Recorded data
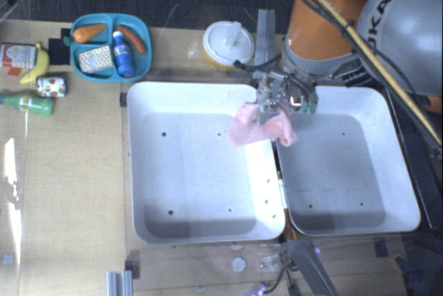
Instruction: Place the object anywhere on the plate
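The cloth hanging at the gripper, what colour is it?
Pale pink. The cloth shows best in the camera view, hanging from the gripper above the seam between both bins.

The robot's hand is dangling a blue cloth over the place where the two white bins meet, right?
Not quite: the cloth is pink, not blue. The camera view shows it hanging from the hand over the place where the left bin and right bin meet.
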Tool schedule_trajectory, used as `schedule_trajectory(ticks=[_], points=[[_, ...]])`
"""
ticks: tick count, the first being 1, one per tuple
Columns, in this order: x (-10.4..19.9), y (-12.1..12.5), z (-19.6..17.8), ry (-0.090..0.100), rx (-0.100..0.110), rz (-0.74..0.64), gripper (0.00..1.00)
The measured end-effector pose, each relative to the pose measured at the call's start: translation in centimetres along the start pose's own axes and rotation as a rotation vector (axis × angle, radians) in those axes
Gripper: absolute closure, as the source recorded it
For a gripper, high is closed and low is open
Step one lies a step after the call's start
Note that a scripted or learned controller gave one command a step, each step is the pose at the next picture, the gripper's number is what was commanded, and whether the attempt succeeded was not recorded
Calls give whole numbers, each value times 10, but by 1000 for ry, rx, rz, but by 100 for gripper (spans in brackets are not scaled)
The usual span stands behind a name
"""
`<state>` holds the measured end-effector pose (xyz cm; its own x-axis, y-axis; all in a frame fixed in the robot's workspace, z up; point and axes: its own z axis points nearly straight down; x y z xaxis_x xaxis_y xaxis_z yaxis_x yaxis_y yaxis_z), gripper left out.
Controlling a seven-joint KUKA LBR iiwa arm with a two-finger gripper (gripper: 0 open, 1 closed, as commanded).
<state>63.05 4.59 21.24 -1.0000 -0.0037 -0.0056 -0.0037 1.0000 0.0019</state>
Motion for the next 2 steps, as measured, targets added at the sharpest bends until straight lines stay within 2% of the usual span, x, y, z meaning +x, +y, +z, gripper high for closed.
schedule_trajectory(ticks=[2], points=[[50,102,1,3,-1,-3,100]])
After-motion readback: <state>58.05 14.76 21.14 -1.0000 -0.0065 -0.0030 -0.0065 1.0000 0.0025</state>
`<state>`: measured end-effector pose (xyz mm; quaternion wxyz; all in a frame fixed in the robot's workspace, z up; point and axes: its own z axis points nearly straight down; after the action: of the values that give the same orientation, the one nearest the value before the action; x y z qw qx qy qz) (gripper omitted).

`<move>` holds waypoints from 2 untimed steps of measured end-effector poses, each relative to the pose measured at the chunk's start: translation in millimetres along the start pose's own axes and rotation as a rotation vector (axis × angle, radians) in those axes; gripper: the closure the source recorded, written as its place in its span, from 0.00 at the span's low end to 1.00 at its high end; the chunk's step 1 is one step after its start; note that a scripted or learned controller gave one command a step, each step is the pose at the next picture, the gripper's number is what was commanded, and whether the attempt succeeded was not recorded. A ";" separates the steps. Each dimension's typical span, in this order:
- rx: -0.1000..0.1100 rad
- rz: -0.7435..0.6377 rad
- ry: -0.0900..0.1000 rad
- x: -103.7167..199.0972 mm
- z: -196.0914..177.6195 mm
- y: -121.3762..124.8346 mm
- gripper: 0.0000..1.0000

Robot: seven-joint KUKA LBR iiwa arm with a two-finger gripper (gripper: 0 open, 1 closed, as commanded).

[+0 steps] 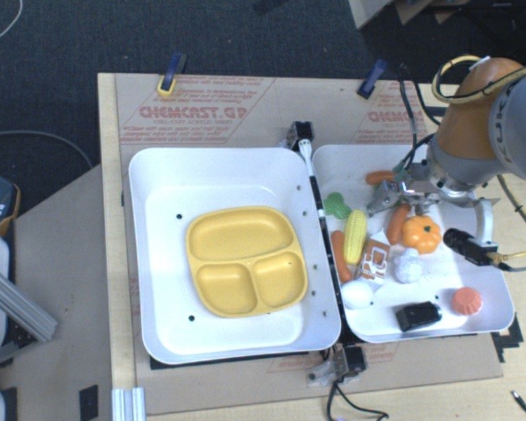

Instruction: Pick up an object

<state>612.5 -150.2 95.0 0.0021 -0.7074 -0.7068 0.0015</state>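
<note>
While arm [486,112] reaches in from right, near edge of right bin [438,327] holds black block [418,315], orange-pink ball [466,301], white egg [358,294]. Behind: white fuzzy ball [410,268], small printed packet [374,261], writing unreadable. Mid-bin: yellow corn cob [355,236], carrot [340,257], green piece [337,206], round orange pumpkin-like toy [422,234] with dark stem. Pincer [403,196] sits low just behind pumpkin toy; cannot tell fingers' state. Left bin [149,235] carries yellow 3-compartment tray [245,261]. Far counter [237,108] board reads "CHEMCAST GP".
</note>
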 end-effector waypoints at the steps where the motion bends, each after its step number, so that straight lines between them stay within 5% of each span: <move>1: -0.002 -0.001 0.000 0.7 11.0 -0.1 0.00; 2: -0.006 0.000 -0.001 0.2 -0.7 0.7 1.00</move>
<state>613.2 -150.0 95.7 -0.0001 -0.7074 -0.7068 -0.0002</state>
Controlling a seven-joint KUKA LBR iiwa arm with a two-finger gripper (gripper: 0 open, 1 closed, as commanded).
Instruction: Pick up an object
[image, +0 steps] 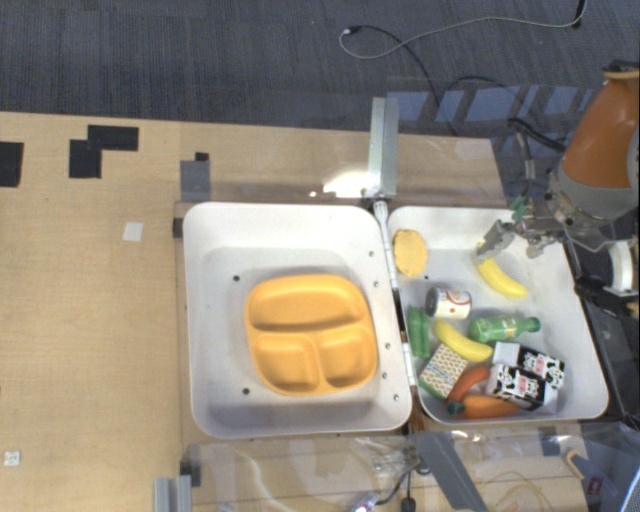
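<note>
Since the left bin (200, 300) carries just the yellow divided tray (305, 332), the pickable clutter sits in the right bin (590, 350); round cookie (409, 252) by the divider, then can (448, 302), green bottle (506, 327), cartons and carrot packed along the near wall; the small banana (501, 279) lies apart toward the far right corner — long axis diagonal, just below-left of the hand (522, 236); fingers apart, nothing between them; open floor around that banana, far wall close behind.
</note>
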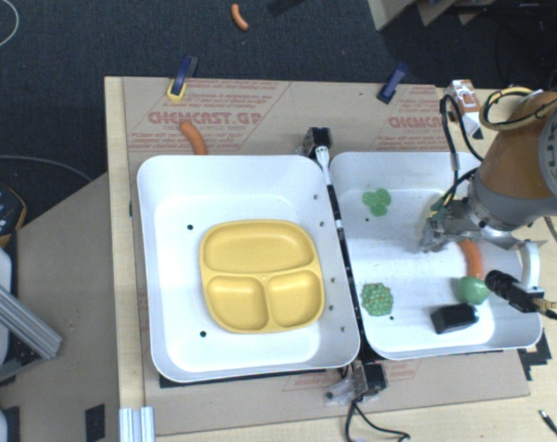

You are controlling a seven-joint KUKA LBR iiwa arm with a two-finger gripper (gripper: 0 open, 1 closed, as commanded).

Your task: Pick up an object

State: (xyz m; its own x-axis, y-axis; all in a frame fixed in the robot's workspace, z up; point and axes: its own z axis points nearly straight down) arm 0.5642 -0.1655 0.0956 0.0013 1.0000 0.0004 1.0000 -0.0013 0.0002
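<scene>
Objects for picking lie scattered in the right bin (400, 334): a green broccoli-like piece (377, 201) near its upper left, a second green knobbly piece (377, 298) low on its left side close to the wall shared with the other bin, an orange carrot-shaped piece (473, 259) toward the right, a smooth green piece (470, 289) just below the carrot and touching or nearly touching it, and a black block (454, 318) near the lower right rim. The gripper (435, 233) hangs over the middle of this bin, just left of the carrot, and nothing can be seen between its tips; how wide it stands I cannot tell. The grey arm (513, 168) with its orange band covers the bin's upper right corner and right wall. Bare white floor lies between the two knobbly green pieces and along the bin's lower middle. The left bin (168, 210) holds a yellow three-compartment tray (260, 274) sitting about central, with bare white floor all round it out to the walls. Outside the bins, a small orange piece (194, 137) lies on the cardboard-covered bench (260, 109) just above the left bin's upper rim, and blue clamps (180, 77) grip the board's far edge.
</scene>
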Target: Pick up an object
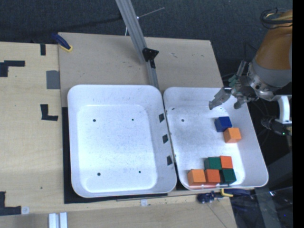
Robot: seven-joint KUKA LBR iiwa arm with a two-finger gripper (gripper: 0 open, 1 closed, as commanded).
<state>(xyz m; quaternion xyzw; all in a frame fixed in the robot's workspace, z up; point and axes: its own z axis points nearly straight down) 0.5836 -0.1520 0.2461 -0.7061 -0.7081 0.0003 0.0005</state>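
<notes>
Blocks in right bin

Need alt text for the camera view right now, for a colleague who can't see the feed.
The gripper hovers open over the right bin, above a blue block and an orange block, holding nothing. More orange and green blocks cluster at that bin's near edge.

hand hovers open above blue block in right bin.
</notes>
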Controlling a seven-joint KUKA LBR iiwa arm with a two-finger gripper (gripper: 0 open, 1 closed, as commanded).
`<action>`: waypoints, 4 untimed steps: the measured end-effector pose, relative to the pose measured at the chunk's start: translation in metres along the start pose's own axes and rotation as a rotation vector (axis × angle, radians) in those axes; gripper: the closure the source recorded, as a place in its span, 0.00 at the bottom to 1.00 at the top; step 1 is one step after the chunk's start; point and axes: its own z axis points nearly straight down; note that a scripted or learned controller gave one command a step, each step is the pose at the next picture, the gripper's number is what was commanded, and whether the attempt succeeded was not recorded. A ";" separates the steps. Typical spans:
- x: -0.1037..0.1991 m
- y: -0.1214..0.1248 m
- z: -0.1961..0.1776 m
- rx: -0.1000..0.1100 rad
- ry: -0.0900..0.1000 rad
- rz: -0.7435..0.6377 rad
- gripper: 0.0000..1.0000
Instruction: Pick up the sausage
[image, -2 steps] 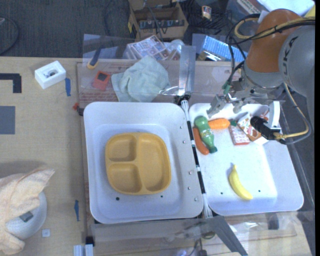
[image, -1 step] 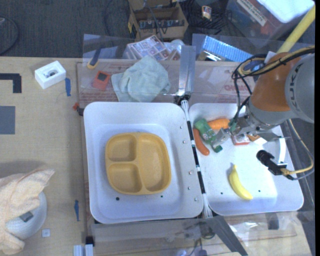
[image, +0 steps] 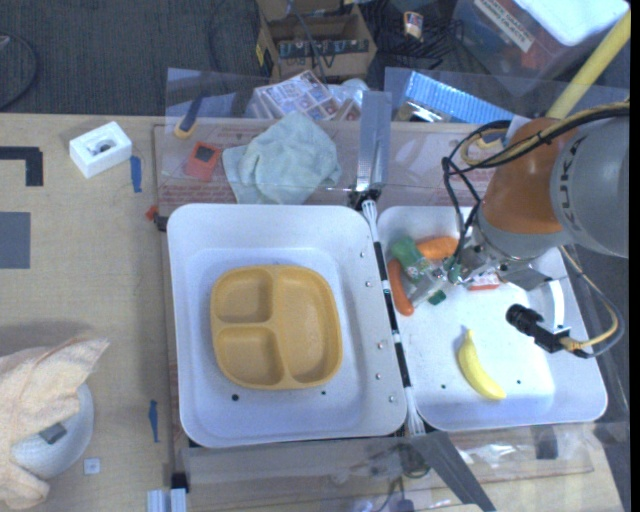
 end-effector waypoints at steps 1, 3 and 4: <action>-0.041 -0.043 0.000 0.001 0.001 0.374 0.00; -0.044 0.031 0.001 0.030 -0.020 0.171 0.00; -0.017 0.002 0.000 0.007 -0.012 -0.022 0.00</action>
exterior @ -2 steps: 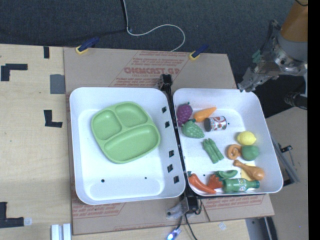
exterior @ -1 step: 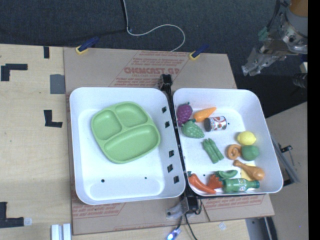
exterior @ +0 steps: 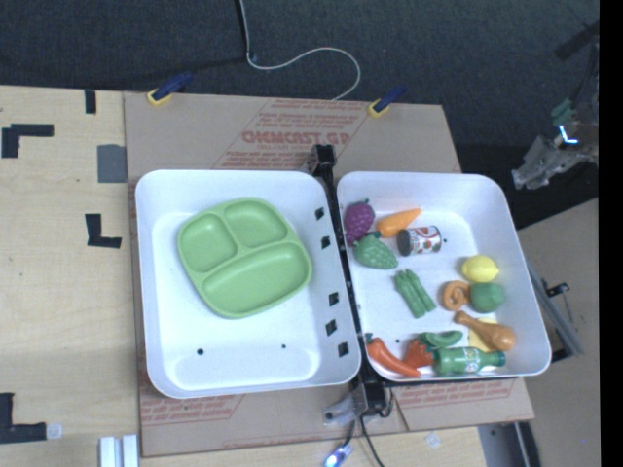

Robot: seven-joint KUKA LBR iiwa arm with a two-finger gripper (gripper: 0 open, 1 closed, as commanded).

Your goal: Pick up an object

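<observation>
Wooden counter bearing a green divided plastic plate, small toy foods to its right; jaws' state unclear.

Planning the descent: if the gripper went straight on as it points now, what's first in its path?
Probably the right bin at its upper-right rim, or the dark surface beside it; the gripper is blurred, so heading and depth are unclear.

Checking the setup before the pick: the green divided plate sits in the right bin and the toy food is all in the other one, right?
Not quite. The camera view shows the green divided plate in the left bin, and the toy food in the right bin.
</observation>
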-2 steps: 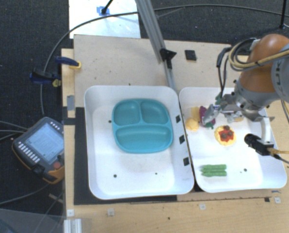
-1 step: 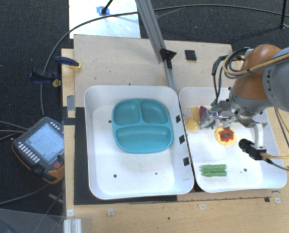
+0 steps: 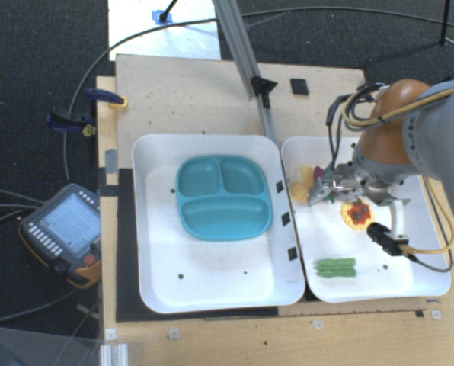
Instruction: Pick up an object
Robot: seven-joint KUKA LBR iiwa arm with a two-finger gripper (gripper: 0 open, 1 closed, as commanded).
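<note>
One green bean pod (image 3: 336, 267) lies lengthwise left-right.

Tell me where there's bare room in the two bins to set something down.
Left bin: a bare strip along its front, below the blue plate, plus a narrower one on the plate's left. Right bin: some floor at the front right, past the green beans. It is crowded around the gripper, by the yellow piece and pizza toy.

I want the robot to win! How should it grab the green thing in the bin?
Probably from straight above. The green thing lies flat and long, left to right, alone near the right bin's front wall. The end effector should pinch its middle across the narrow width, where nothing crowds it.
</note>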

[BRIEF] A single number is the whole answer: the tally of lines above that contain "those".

[ANSWER TO THE PROBLEM] 3